The result seen from the client side

As long as the user stays under their quota, the request goes through and the server returns a 200 OK, along with headers that expose the counter’s state, how many requests they have left, and how soon the window resets:

< HTTP/1.1 200 OK
< x-ratelimit-limit: 5
< x-ratelimit-remaining: 4
< x-ratelimit-reset: 60
< content-type: application/json; charset=utf-8
<
{"message":"OK"}

The moment they cross the limit, the response switches to 429 Too Many Requests. The retry-after header tells them precisely when to come back, and the response body details the reason for the refusal:

< HTTP/1.1 429 Too Many Requests
< x-ratelimit-limit: 5
< x-ratelimit-remaining: 0
< x-ratelimit-reset: 5
< retry-after: 5
< content-type: application/json; charset=utf-8
<
{"statusCode":429,"error":"Too Many Requests","message":"Quota exceeded.
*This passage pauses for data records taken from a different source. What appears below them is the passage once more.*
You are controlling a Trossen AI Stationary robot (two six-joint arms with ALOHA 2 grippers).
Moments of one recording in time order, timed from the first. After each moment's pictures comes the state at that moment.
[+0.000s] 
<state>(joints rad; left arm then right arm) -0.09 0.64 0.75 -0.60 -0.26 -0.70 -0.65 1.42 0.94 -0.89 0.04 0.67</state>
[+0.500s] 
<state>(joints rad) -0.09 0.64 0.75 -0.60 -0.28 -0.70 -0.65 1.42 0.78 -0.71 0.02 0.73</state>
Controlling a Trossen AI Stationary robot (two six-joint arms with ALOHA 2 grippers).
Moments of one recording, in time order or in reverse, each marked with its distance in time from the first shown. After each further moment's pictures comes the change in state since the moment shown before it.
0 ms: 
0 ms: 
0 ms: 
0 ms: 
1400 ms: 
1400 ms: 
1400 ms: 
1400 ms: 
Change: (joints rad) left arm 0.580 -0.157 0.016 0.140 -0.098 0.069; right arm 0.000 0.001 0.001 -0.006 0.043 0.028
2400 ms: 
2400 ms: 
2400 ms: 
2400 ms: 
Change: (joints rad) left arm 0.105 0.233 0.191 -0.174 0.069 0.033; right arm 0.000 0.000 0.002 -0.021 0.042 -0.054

Retry after 5 seconds","retryAfter":"5 seconds"}

Here, concretely, we find the collaboration mentioned earlier: the server doesn’t just slam the door, it gives the client all the information needed to retry intelligently.

Conclusion

Resilience isn’t built in one direction only. We spend a lot of time protecting our outgoing calls (Retry, Timeout, Circuit Breaker), but a system is only solid if it also knows how to defend against what comes in. That’s exactly the role of Rate Limiting: mastering the load at the source, for reasons of stability, security, and sometimes business model.
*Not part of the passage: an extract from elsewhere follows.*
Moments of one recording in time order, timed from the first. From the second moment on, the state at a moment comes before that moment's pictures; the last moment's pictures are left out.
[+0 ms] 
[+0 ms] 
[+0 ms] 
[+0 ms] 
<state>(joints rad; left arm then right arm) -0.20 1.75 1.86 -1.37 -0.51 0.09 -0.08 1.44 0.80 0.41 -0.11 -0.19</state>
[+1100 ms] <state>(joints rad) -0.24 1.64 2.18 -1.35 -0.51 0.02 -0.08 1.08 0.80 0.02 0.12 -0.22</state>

By deploying it at both levels (a reverse proxy on the front line to filter abuse, application logic to manage business quotas), you get a server that stays in command of its throughput, whatever shows up on the other end. Protect your outgoing calls, but protect just as much what comes in: that’s the condition under which a distributed system stays under control end to end.